There is an obvious lesson to be learned. The Father is more than willing to allow His children to wrestle with Him or His angels. He is not upset or angry when we do this. Undoubtedly, in human terms, He expects it. I would imagine more than anything, He is a tad bit amused that we would be so brash and bold. But that is simply the way He made us.

But ultimately, whether we wrestle physically or verbally with the Father, we will never win. The best we can hope for is a draw. But there is often collateral damage

Genesis 32:25-31

 25 When the man saw that he would not win the match, he touched Jacob’s hip and dislocated it.

 31 The sun was rising as Jacob left Peniel, and he was limping because of the injury to his hip.

What is the name Israel mean? There is a play on words here that is not obvious in English. In the Hebrew the word translated striven, struggled or fought is sarita. Sarita has the sense of to “contend,” “struggle,” or “contest with” (UBS).

Genesis 32:28 “Your name will no longer be Jacob,” the man told him. “From now on you will be called Israel, because you have fought with God and with men and have won.”

This sentence explains why Jacob’s name was changed to Israel. In Hebrew, the word translated striven (struggled) is sarita. The first part of the Hebrew verb sarita is linked in sound to Isra in “Isra-el.” The word God in Hebrew is Elohim. El is a common abbreviation for Elohim. El is the second part of the compound name “Isra-el.” Thus Israel is more or less the shorthand for, “you have struggled with God” (Sailhamer).

The focus here is on Jacob’s assertiveness, strength, and endurance. He has the ability to cling onto his stronger opponent despite his injury and the pain that accompanied it. He would not give in nor give up. He was persistent and insisted upon receiving a blessing before he would let go (Hamilton).

How ironic, Jacob won when he lost. He lived the rest of his life limping. Wherever he went, curious people would no doubt ask, “why are you limping?” Probably, he would answer something like this, “I wrestled with the angel of God, even though I lost, I won.
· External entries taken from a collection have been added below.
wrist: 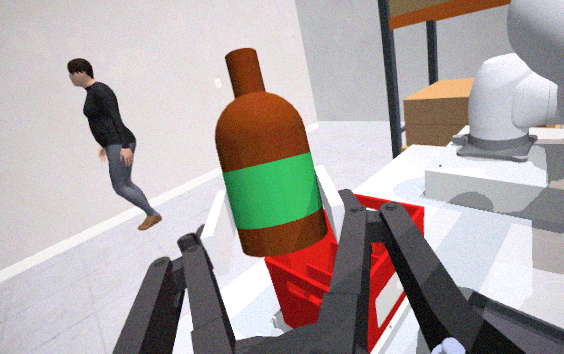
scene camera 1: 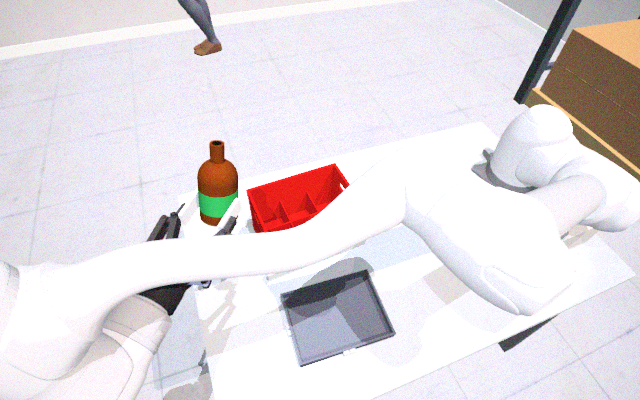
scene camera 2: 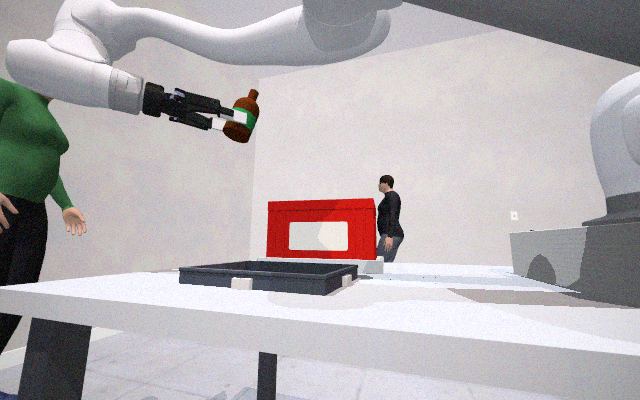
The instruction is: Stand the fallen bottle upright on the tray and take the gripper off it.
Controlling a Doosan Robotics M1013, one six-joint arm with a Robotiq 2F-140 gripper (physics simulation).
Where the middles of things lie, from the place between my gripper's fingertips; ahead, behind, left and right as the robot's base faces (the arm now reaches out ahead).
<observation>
I see the brown bottle [scene camera 1: 217, 178] 3 cm above my hand.
</observation>
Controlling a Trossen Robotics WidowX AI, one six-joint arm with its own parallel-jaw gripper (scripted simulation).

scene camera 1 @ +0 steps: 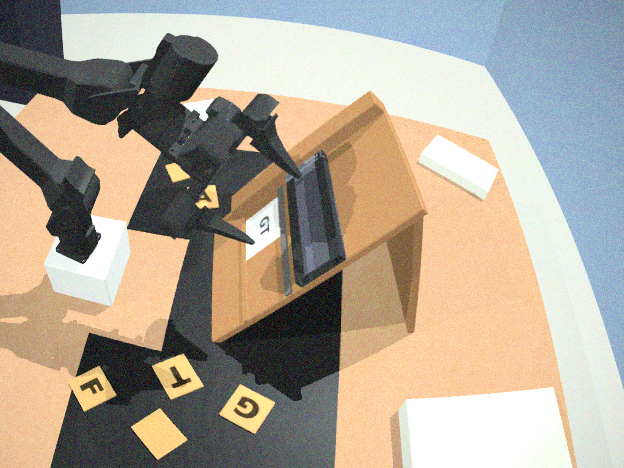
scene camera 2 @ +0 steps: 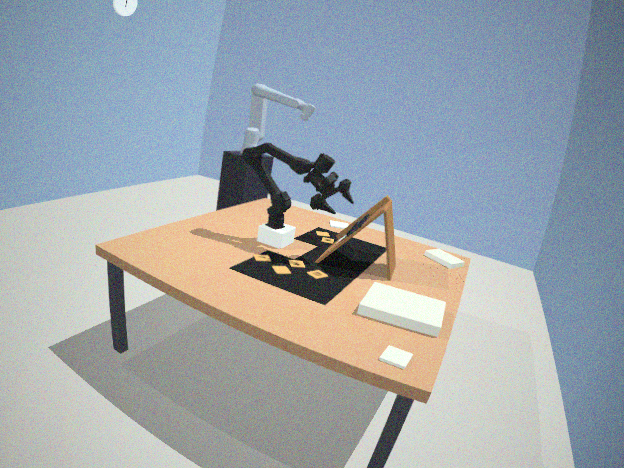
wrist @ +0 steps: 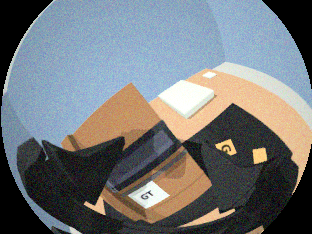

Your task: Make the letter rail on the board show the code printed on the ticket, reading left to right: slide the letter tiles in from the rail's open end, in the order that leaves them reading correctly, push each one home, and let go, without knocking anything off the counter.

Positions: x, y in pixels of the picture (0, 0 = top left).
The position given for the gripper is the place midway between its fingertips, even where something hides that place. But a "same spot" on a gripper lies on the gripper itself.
The gripper shows in scene camera 1, in scene camera 2 (344, 208) and in the wrist view. A large white slab shows in scene camera 1 (528, 421), in scene camera 2 (395, 306) and in the wrist view (185, 98). The same spot on a slanted wooden board: (wrist: 152, 152) is (scene camera 1: 312, 239). One and the same spot on the gripper: (scene camera 1: 264, 134) is (wrist: 68, 155).
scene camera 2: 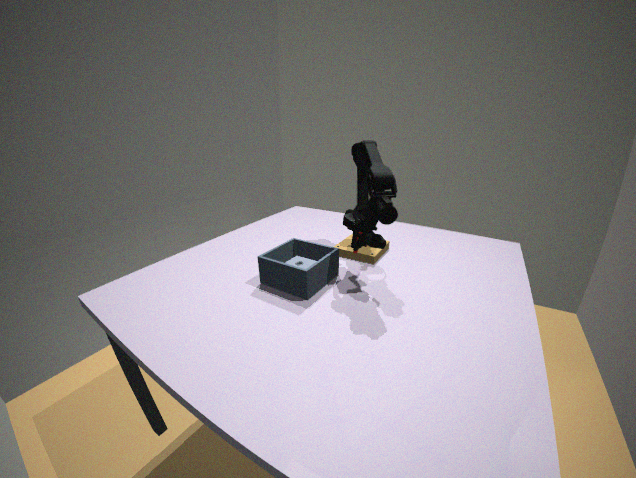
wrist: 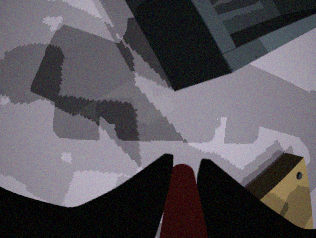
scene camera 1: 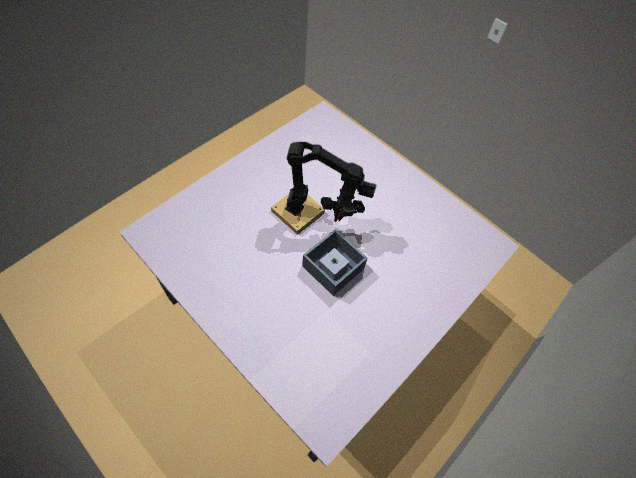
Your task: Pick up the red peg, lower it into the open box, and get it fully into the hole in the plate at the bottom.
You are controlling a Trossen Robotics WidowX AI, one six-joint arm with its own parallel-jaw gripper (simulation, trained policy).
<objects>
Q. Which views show my gripper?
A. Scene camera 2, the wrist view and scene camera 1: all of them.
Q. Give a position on a dark grey box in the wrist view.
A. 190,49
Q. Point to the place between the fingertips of my gripper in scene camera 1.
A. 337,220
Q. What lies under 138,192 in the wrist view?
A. My gripper.
</objects>
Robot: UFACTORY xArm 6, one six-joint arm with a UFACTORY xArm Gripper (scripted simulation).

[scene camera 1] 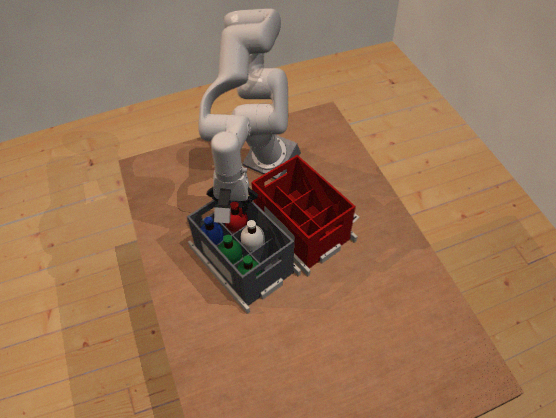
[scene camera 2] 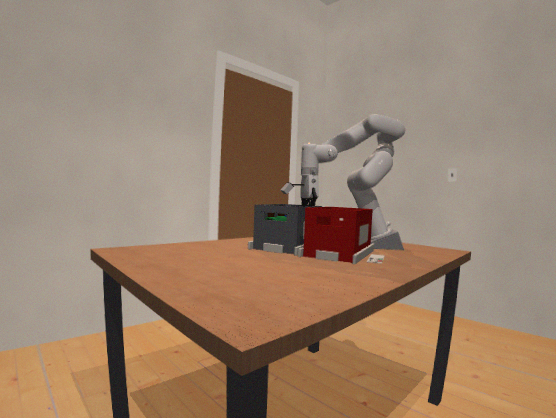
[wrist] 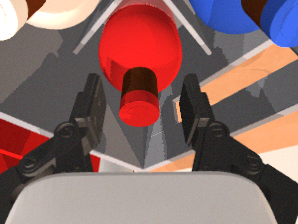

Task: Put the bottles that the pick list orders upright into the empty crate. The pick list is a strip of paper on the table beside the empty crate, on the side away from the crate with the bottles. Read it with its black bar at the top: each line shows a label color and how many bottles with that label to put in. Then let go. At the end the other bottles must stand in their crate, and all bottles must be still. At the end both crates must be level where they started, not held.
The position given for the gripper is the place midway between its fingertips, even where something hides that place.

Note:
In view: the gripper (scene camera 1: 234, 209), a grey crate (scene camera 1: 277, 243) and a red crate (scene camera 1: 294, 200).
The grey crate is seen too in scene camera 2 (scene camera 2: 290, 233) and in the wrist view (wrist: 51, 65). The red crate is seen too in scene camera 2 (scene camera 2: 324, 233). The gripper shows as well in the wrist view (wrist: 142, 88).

Now I limp.”

In the Father’s kingdom, we often win only when we lose.

Matthew 10:39 If you cling to your life, you will lose it; but if you give up your life for me, you will find it.

The sooner you yield, the sooner you win.

Hebrews 12:11 No discipline is enjoyable while it is happening, it’s painful! But later it produces the fruit of peace and righteousness for those trained by it.